━━ Supplied data ━━

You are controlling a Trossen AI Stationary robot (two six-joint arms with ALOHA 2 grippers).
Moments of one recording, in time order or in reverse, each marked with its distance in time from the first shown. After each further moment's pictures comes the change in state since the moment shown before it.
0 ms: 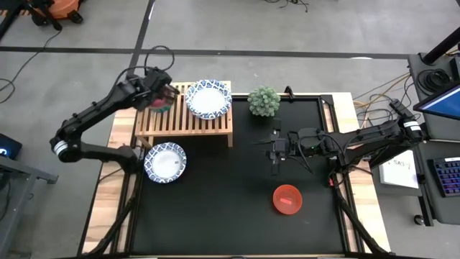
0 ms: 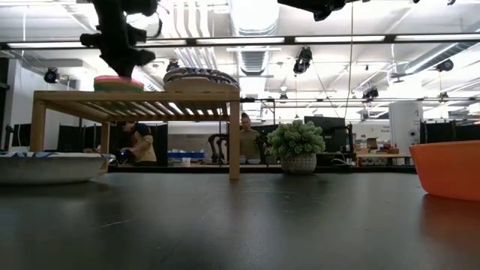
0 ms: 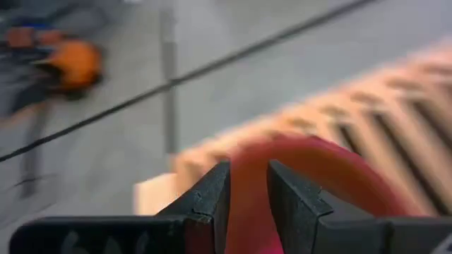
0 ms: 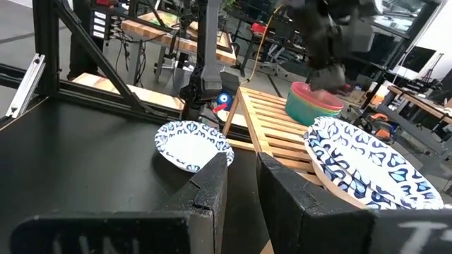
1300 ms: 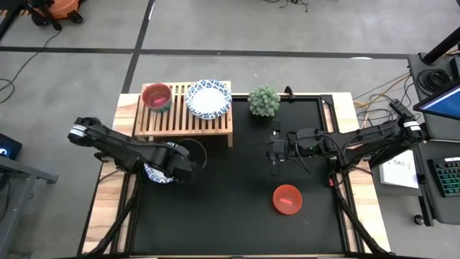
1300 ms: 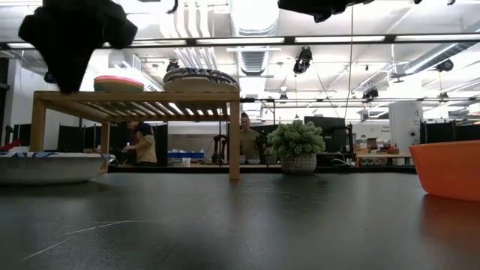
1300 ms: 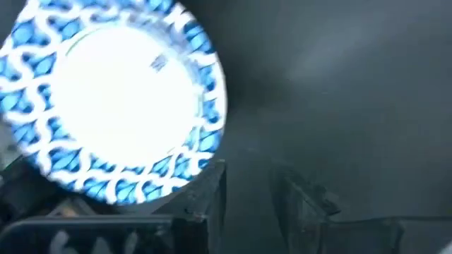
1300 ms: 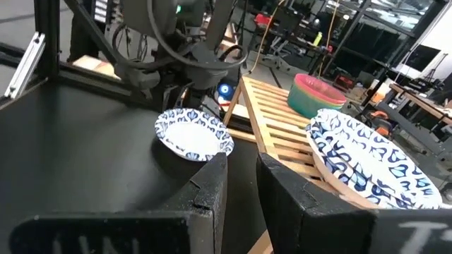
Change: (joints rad) left arm -0.996 0.243 -0.047 -0.297 0.650 -0.991; right arm 0.000 0.001 0.000 -0.037 -0.001 -0.031
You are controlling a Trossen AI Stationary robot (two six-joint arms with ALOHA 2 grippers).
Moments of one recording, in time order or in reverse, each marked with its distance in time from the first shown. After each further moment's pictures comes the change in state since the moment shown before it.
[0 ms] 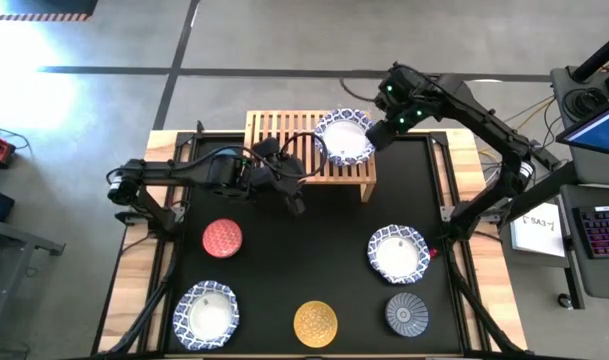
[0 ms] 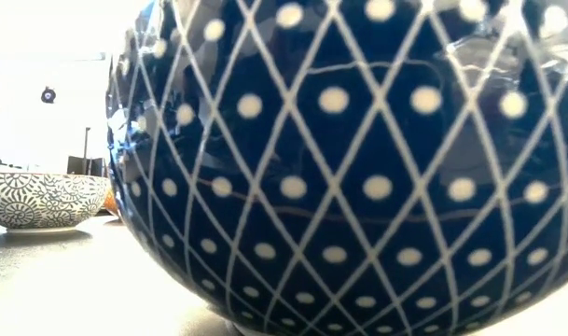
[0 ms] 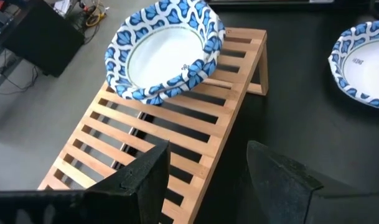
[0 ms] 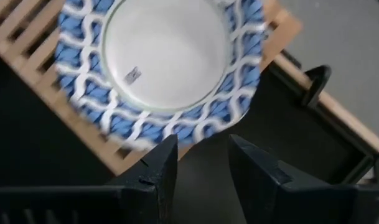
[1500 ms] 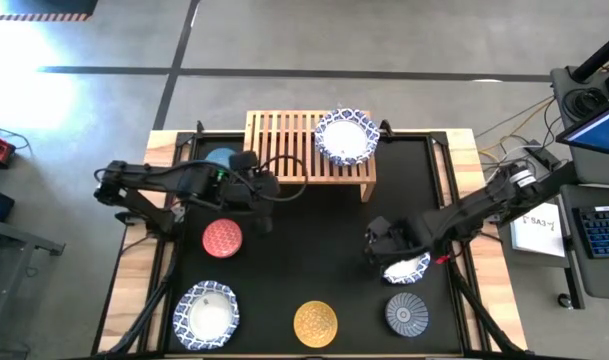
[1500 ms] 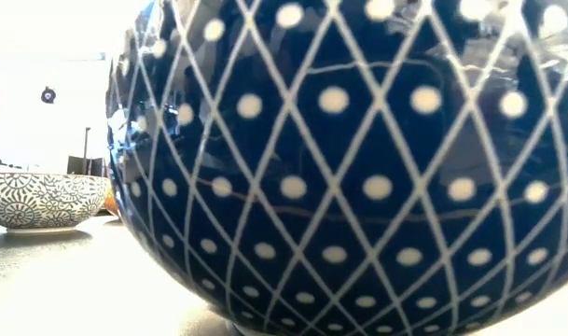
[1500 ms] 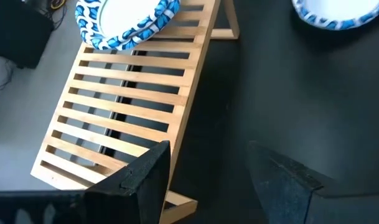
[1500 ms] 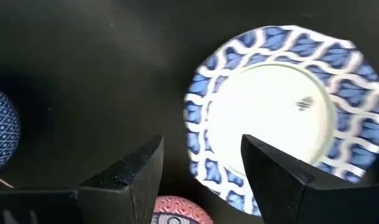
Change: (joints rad) left arm -0.123 -0.102 -0.005 -0.289 0.054 -0.063; right arm 1.011 -0.031 -0.604 0.265 0.059 1.112
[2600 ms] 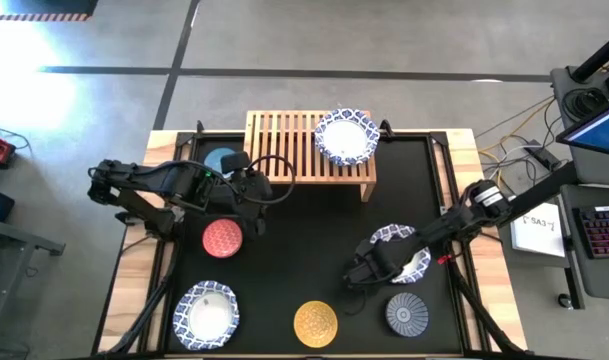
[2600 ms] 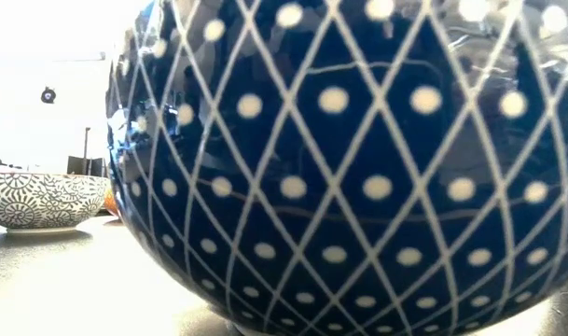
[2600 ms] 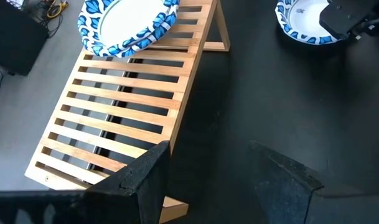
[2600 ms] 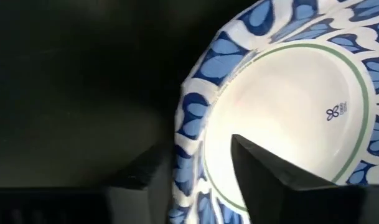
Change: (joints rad) left arm -0.040 -0.045 0.000 0.002 -0.004 -0.035; right arm 0.049 0.292 -0.040 0.058 -0.051 -0.145
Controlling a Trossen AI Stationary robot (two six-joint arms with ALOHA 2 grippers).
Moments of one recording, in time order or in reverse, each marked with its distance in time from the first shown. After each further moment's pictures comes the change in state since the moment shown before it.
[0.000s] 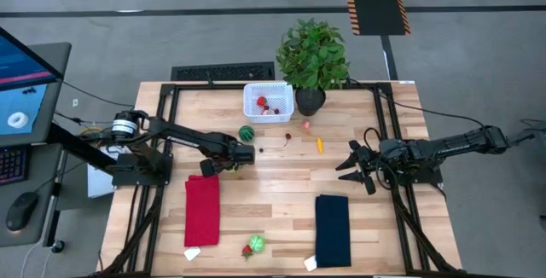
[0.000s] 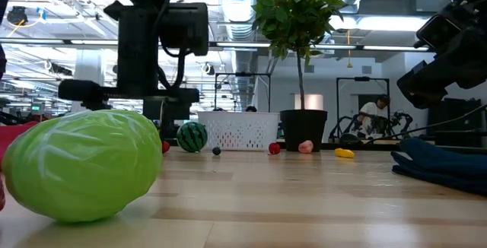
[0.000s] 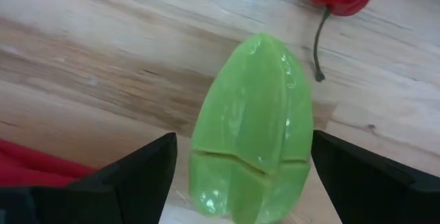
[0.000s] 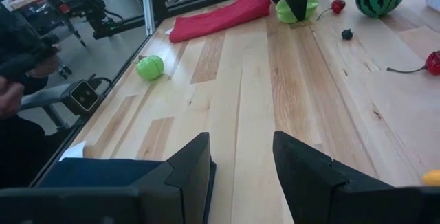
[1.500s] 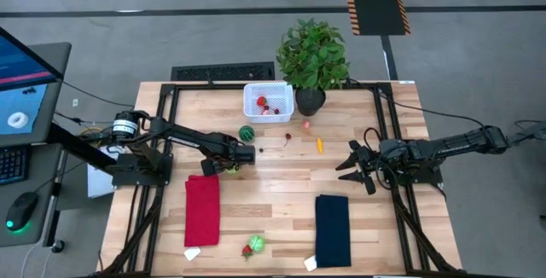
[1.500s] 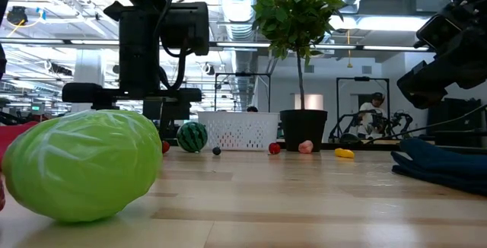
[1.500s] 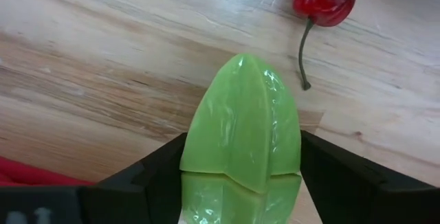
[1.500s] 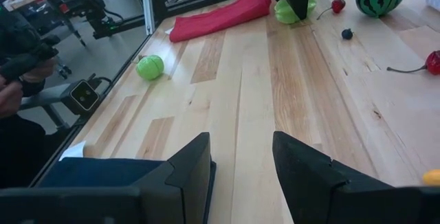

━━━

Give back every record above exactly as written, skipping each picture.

You are controlling a Trossen AI Stationary robot (two six-joint arms with ALOHA 2 grippers).
Moments of one recording, in time order or in reverse, each marked with its distance in time from the first shown. After each further moment's pictures comes the change in state since the moment shown before it.
0 ms: 
0 ms: 
0 ms: 
0 ms: 
1300 ms: 
1300 ms: 
1300 ms: 
1300 ms: 
Change: (joints rad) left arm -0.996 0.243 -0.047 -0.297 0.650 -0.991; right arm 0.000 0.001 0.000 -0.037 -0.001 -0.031
You are controlling a Trossen AI Stationary robot (two six-joint arms with ALOHA 2 grippers).
Moments of one recording, in time order or in reverse, each marked with its distance in time from the first shown. After each further moment's pictures comes the change in state since the moment shown before it.
[0 ms] 
[0 ms] 
[0 ms] 
[0 ms] 
[1500 ms] 
[1500 ms] 
[1500 ms] 
[1500 ms] 
Change: (joints rad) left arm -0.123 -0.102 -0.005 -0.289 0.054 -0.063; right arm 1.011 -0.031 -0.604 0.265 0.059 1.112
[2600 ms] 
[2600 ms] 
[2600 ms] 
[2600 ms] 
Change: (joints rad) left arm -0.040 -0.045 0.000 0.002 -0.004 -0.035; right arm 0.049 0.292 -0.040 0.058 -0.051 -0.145
Controlling a Trossen AI Stationary robot (two six-joint arms with ALOHA 2 grippers).
Moments of one recording, in time order or in reverse, each marked with its distance in time from the first shown. After each further moment's pictures comes the change in state since the moment shown before it.
[0.000s] 
[0.000s] 
[0.000s] 
[0.000s] 
[1.500s] 
[1.500s] 
[1.500s] 
[1.500s] 

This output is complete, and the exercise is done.